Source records
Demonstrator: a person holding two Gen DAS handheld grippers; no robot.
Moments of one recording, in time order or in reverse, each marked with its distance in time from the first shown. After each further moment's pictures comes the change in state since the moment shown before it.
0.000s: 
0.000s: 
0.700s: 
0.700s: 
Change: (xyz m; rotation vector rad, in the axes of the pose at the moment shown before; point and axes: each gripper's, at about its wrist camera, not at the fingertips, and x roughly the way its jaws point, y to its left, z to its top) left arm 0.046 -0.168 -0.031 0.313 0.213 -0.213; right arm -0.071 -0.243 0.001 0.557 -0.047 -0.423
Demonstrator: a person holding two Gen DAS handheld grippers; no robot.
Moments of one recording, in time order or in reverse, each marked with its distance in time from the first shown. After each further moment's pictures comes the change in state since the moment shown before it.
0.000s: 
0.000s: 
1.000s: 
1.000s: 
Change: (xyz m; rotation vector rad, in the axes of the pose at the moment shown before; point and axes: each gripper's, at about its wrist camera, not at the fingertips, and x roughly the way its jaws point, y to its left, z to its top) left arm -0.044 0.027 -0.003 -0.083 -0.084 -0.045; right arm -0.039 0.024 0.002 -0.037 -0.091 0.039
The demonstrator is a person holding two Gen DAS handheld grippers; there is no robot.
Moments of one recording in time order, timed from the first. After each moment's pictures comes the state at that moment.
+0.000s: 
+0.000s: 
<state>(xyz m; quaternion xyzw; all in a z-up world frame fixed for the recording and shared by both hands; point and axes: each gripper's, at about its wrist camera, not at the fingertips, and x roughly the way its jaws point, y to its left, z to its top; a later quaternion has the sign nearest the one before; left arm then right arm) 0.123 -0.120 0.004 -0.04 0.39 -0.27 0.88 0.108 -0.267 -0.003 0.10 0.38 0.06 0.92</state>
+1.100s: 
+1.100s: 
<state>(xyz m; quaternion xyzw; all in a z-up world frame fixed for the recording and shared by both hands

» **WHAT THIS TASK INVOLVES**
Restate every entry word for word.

» **ANSWER FOR THE TASK**
Demonstrator: a person holding two Gen DAS handheld grippers; no robot.
Moments of one recording, in time order or in reverse, each marked with its distance in time from the first shown. After each further moment's pictures comes the change in state since the moment shown before it.
0.000s: 
0.000s: 
0.700s: 
0.700s: 
Change: (xyz m; rotation vector rad, in the axes of the pose at the moment shown before; point and axes: each gripper's, at about its wrist camera, not at the fingertips, and x roughly the way its jaws point, y to its left, z to its top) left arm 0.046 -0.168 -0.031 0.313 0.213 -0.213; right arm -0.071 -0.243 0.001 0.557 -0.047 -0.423
Demonstrator: a person holding two Gen DAS handheld grippers; no robot.
Moments of one recording, in time order or in reverse, each marked with its distance in time from the first shown. After each further moment's pictures comes the change in state since the moment shown before it.
0.000s: 
0.000s: 
1.000s: 
1.000s: 
Change: (xyz m; rotation vector rad, in the axes of the pose at the moment shown before; point and axes: each gripper's, at about its wrist camera, not at the fingertips, and x roughly the way its jaws point, y to its left, z to its top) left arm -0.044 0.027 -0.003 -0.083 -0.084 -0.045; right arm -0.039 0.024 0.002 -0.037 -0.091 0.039
The demonstrator is a person holding two Gen DAS handheld grippers; there is no robot.
Moments of one recording in time order, timed from the first. After each moment's pictures comes the state at that moment.
+0.000s: 
+0.000s: 
<state>(xyz m; quaternion xyzw; all in a z-up world frame fixed for the recording and shared by both hands; point and axes: each gripper's, at about its wrist camera, not at the fingertips, and x roughly the way its jaws point, y to its left, z to its top; a later quaternion has the sign nearest the one before; left arm then right arm) 0.123 -0.120 0.004 -0.04 0.39 -0.27 0.88 0.108 -0.267 -0.003 0.10 0.38 0.06 0.92</state>
+1.100s: 
+1.100s: 
<state>(xyz m; quaternion xyzw; all in a z-up world frame fixed for the recording and shared by both hands

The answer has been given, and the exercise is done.